Реклама и антиреклама растут из одного корня; о Вальдемаре Хавкине заговорили в научном сообществе. И совсем неважно, как заговорили – хорошо или плохо; главное, что не молчали, набравши в рот воды. И Хавкин в одночасье занял своё место в хвосте негустого пока что ряда микробиологов, в голове которого помещались Пастер и Мечников. Естественно, поднятый статьёй шум был услышан и в Институте – всякая публикация, связанная с микробиологией, добавляла устойчивости особняку в Пятнадцатом округе. На ученика библиотекаря сослуживцы стали поглядывать с интересом, а Вальди, отсидев положенные часы за библиотечной стойкой, отправлялся с наступлением вечера в опустевший после рабочего дня лабораторный зал – к микроскопу, плоским чашкам Петри, ретортам и смертоносным штаммам. Работа продолжалась как ни в чём не бывало, и конец её был не виден.

И всё же дерзкая публикация, замеченная строгими глазами критиков и вызвавшая волну, не прошла даром: Хавкин, неожиданно для себя, был повышен в должности и назначен ассистентом при экспериментальной лаборатории института Пастера. Это назначение открывало перед ним новые профессиональные возможности, но он не изменил своей привычке и над противохолерным препаратом, который в скором будущем назовут «лимфа Хавкина», продолжал работать с наступлением темноты, в пустом лабораторном зале, в почти пустом Институте.

В один такой прекрасный вечер к нему в зал спустились с третьего этажа двое: Пастер и Мечников. Третий этаж Института был жилым – там располагалась квартира Луи Пастера, туда допускались лишь самые приближённые люди великого учёного. Мечников входил в этот круг.

Появление поздних гостей на пороге лаборатории, а такое случилось впервые, застало Хавкина врасплох и лишило его дара речи. Они пришли к нему – больше здесь никого не было!
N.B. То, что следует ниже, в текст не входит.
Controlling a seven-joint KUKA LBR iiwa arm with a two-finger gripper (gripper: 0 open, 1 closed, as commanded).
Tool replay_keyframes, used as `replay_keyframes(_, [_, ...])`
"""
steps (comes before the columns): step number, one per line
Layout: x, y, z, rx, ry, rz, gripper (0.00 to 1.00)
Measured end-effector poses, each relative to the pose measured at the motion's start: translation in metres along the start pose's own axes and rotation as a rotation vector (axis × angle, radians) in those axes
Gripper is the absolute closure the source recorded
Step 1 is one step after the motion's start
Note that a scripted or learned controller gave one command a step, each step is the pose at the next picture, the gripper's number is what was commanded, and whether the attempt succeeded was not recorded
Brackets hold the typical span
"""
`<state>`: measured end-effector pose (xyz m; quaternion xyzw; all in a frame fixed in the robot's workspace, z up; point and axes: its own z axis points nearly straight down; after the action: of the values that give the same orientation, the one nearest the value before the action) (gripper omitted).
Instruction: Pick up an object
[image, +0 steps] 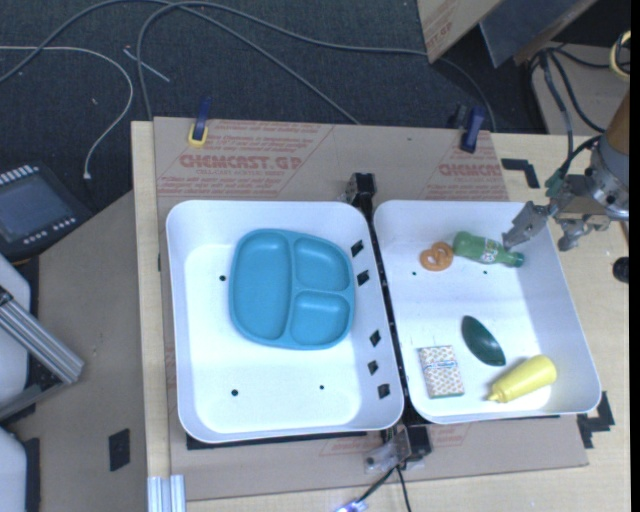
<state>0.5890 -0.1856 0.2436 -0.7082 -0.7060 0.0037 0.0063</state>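
Nearest the camera, at the front of the right bin (575, 330), a yellow squeeze bottle (522, 379) lies on its side next to a small patterned packet (440, 370). My jaws (540, 222) sit at the far right rim of that same bin, and I cannot tell whether they are apart or together; nothing shows between them. Just beside them, toward the left, a green bottle (487, 249) lies flat on the bin floor, its near end close to my tip. Touching its other end is a small orange pretzel-shaped ring (436, 257). Further toward the front, between the green bottle and the yellow one, rests a dark green oval piece (484, 339), apart from both. Across the divider, the left bin (200, 380) holds a blue divided plate (292, 289), well apart from me. Both bins rest on a cardboard sheet (250, 150) covering the tabletop.
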Motion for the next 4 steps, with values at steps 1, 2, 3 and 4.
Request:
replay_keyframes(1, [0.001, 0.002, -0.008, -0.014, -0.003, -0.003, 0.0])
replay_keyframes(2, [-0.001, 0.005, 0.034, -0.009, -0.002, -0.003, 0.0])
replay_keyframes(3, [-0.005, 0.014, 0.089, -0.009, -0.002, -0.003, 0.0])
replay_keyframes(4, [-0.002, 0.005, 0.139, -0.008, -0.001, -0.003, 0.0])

Но зачем?

– Сиди, Володя, сиди! – подойдя, сказал Мечников по-русски, а потом перешёл на французский. – Господин Пастер прочитал твою статью и захотел на тебя поглядеть. Знакомься!

– Ваш учитель, – Пастер взглянул на Мечникова, – говорил мне о вас. Вы хотите расправиться с холерой? Решить «холерный вопрос» раз и навсегда? Рассказывайте поподробней! На чём вы тут остановились? – Он указал на микроскоп, а потом, чуть оттеснив Хавкина плечом, приблизил глаз к окуляру, всмотрелся и сказал почти шёпотом, для самого себя: – Изумительный пейзаж!

Вплотную к Пастеру, Хавкин испытывал к нему восторженное доверие, почти родственное. Да, пейзаж! Изумительный! Как в швейцарских Альпах или, может, на тропических островах с кокосовыми пальмами! Какая разница! Сам великий Пастер проявляет интерес к работе Хавкина… И Володя принялся рассказывать о погоне за вибрионом, о своих сомнениях и надеждах, а Пастер расспрашивал, вглядываясь вглубь темы, и разговор казался бы для непосвящённого совершенной абракадаброй.